= Susannah Burrows =

American atmospheric scientist

Susannah M. Burrows is an American atmospheric scientist and aerobiologist at the Pacific Northwest National Laboratory whose research focuses on airborne bacteria and other biological particles in the atmosphere, and their role in ice nucleation.

==Education and career==
Burrows credits her interest in science to an elementary school teacher in State College, Pennsylvania, and a high school teacher in earth sciences who led her on a summer fieldwork expedition and from there to a poster presentation to the American Meteorological Society. She studied both physics and German at Oberlin College, where she graduated in 2005. For an honors project in physics, she traveled to the South Pole to measure carbon monoxide in the mesosphere. She continued her studies in meteorology in Germany at the University of Mainz, where she received a diploma (the equivalent of a master's degree) in 2008 and completed a doctorate (Dr. rer. nat.), summa cum laude, in 2011.

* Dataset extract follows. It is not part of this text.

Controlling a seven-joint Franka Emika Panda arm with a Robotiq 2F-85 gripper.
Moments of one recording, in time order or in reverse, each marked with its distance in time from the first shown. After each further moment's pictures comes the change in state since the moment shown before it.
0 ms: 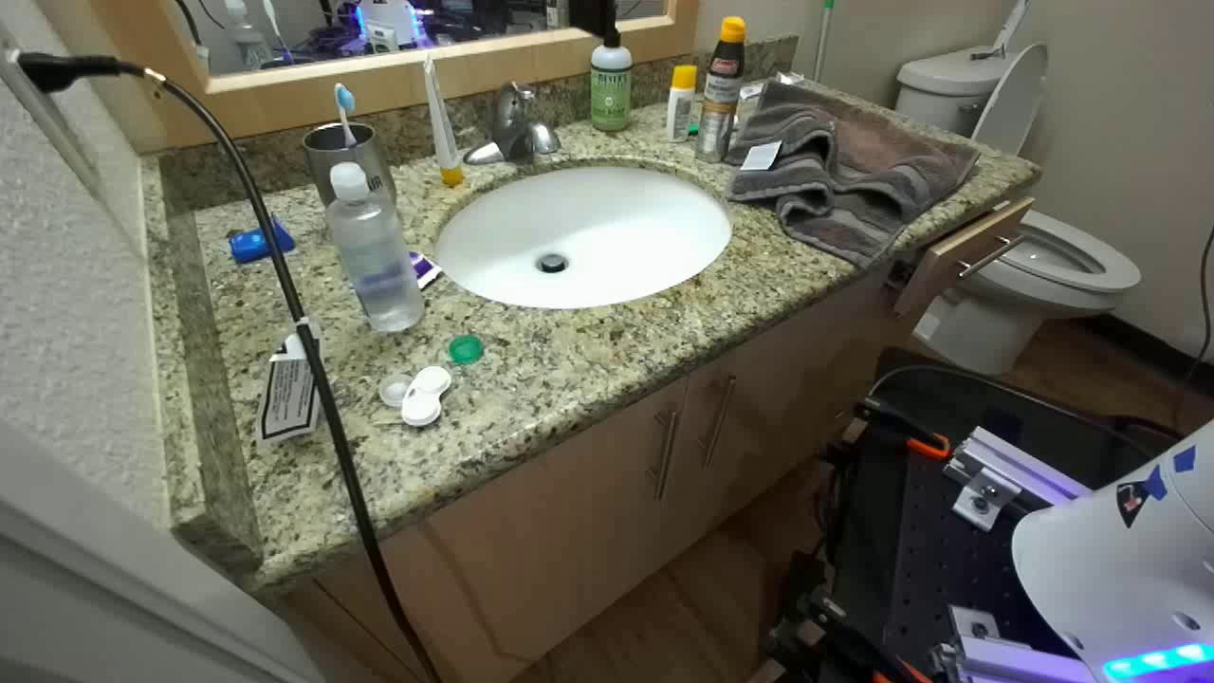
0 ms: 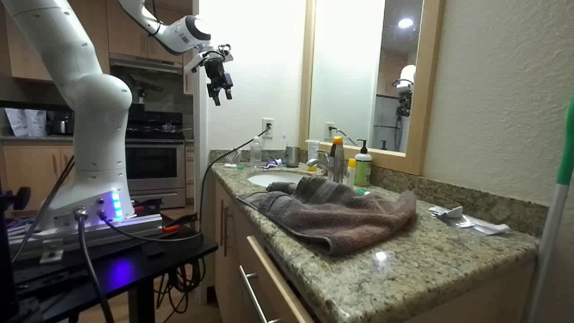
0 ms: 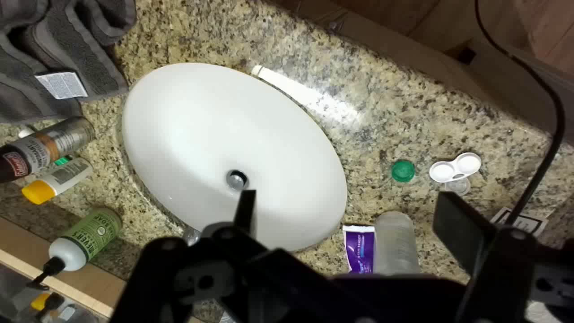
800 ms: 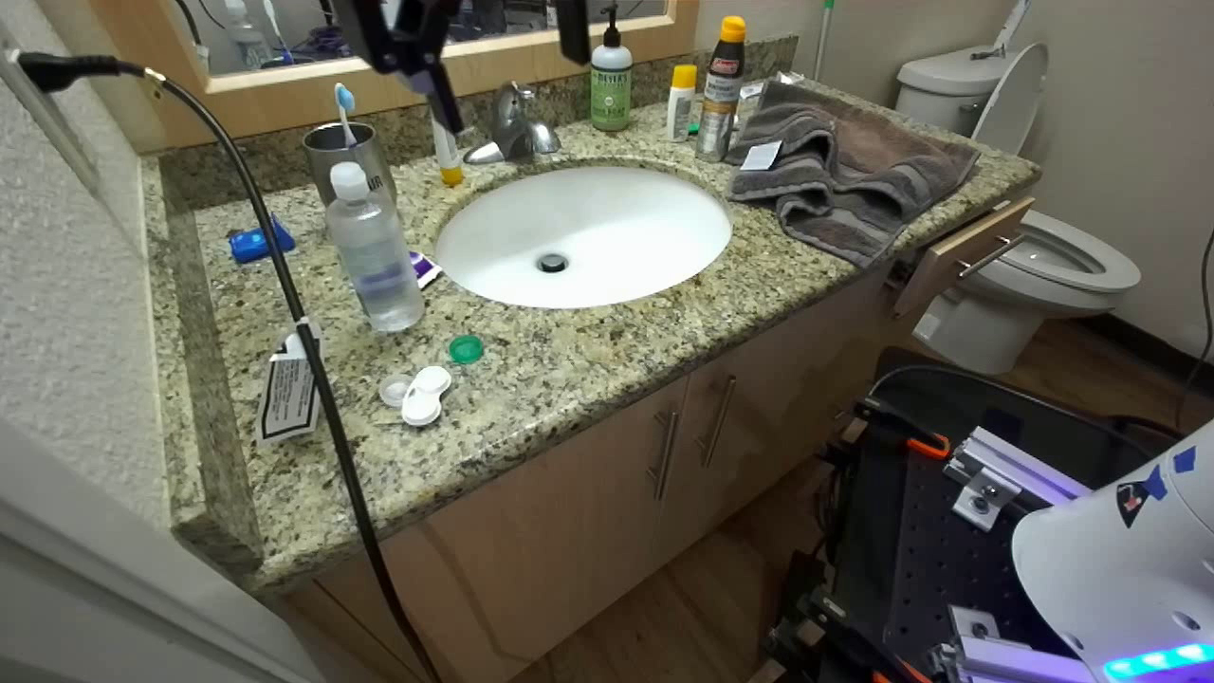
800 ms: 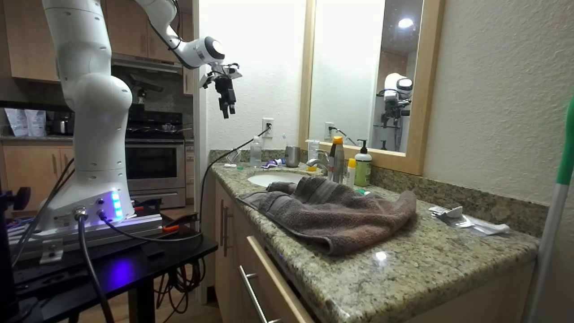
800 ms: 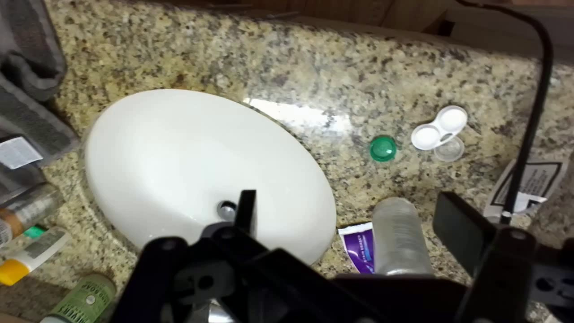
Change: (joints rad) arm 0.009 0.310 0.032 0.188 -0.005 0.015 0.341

She joined the Pacific Northwest National Laboratory as a postdoctoral researcher in 2012, and has remained there as a permanent staff researcher.

==Recognition==
Burrows was a 2018 recipient of the Pacific Northwest National Laboratory's Ronald L. Brodzinski Early Career Exceptional Achievement Award, "recognized for her leadership in advancing understanding connections between biological systems on land and ocean and their chemistry, and physical climate processes in the atmosphere". She was a 2025 recipient of the Presidential Early Career Award for Scientists and Engineers, honored "for intellectual leadership in the basic science underpinning process interactions and modeling of cloud condensation and ice nuclei, implementing new discoveries into Earth system prediction capabilities, and dedication to communication and integration within the broader research community".